> _Work instruction_:
Every line of the material below that contains the string "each" must appear in the answer.

> _The data_:
++++++++++

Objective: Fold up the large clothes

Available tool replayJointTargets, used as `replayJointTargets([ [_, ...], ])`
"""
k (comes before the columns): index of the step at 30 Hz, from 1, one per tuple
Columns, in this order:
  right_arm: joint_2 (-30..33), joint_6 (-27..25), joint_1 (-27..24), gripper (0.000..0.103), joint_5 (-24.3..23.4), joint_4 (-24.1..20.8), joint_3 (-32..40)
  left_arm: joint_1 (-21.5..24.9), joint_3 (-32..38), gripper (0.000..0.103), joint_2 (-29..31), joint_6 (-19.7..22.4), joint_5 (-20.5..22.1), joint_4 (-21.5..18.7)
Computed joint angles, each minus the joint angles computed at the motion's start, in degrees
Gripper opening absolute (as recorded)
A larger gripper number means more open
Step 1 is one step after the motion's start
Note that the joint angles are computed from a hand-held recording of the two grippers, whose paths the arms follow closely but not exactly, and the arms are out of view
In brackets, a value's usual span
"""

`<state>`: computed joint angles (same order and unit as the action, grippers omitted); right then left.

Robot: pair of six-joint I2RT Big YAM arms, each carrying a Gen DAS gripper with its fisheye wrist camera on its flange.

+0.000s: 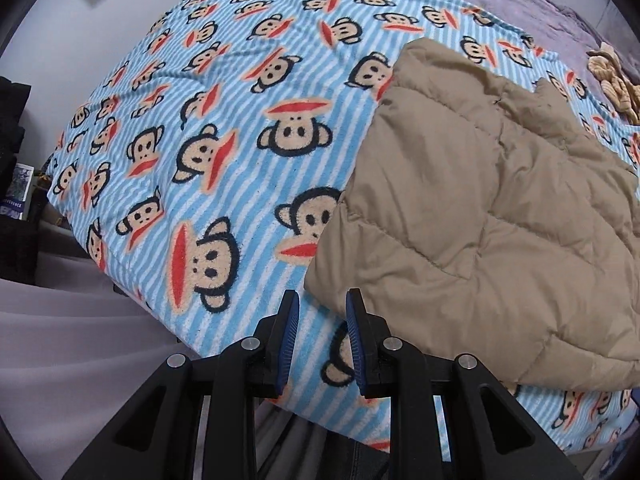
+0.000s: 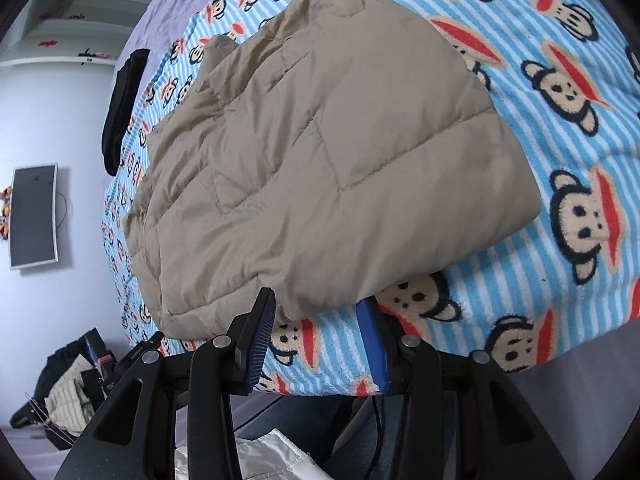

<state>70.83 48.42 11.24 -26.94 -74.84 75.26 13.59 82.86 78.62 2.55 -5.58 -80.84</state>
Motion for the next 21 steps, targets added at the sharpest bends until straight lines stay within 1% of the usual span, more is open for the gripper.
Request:
replayJointTargets([
  [4, 0.14, -1.97, 0.97, 0.047, -0.4, -0.86, 1.44, -0.51, 3.04, 0.026, -0.41, 1.58, 3.14, -2.24],
  [7, 1.13, -3.22, 2.6, 0.047, 1.8, -1.27, 4.42, -1.12, 5.32, 0.026, 0.73, 2.82, 4.67, -3.18],
  [9, 2.26, -3.38, 4.12, 0.047, 3.74, -0.54, 6.75, -1.51, 6.62, 0.026, 1.88, 4.25, 4.78, -3.13],
  [12, 4.95, -2.32, 6.64, 0.048, 5.53, 1.25, 9.48, -1.58, 8.69, 0.026, 3.96, 7.84, 5.32, -4.06],
  [14, 6.79, 0.42, 8.67, 0.048, 6.18, 2.4, 10.65, -1.16, 9.84, 0.027, 5.18, 10.3, 6.36, -4.66],
  [15, 7.33, 1.69, 9.5, 0.048, 6.0, 3.0, 10.96, -0.98, 10.24, 0.034, 5.89, 11.43, 6.48, -4.92],
  [16, 8.02, 2.93, 10.53, 0.048, 5.79, 3.87, 11.25, -0.88, 10.63, 0.079, 6.67, 12.42, 6.27, -5.37],
  [17, 8.79, 4.05, 11.65, 0.048, 6.02, 4.36, 11.69, -0.86, 10.66, 0.103, 7.12, 12.96, 5.51, -5.27],
  [18, 9.41, 4.96, 12.54, 0.048, 6.44, 4.6, 12.08, -0.76, 10.27, 0.103, 6.98, 13.83, 4.98, -3.98],
  [20, 10.47, 6.97, 14.07, 0.049, 7.13, 4.99, 12.44, -0.44, 10.68, 0.103, 7.89, 16.61, 5.09, -4.07],
  [21, 10.91, 7.75, 14.5, 0.049, 7.36, 5.13, 12.48, -0.22, 11.04, 0.103, 8.43, 17.09, 5.29, -4.27],
])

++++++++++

> _Expected output_:
Computed joint angles, each minus the joint angles computed at the motion's start, in degrees
Robot: pair of six-joint I2RT Big YAM arms, each carrying a Gen DAS gripper with its fisheye wrist camera on its flange.

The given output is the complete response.